____ DATA SHOWN

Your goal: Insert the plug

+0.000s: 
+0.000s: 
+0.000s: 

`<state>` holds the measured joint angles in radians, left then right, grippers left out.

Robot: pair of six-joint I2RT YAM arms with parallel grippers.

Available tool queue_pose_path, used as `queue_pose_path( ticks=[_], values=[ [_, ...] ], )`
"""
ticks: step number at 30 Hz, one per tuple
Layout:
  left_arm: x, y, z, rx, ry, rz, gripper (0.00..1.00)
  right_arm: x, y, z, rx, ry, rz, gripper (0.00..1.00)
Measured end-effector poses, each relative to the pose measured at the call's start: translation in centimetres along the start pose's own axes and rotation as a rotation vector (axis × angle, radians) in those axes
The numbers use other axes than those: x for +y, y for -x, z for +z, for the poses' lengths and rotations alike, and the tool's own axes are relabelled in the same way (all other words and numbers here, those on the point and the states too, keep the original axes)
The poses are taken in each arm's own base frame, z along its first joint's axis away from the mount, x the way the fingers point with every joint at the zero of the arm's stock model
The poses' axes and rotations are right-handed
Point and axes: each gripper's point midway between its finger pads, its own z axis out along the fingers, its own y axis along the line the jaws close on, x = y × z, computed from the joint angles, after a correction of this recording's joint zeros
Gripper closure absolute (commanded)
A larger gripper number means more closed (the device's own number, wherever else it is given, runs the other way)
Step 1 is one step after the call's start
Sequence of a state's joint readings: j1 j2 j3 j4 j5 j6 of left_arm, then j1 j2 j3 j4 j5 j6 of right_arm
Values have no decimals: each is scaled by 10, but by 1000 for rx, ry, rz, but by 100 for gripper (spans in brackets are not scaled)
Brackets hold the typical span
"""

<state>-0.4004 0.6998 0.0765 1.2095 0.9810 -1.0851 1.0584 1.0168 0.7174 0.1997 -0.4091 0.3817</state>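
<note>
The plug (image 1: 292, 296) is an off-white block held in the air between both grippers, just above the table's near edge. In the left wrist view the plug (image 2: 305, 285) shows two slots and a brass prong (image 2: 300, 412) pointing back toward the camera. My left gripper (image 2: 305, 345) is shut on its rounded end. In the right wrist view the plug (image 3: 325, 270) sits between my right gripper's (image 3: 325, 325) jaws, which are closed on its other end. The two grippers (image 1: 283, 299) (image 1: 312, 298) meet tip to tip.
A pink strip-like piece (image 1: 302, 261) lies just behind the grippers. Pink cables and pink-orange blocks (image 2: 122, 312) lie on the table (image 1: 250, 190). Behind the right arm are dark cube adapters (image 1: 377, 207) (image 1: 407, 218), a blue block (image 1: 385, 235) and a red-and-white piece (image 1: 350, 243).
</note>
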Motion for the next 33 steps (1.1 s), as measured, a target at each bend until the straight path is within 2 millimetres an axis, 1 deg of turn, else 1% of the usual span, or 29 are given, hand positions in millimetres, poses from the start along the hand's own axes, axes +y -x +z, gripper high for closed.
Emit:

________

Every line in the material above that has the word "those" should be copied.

**TASK RESPONSE:**
Measured end-effector poses, each relative to the pose measured at the call's start: translation in centimetres along the start pose's own axes and rotation as a rotation vector (axis × angle, radians) in those axes
The numbers use other axes than those: x for +y, y for -x, z for +z, for the poses' lengths and rotations alike, and the tool's own axes are relabelled in the same way (all other words and numbers here, those on the point and the states too, keep the original axes)

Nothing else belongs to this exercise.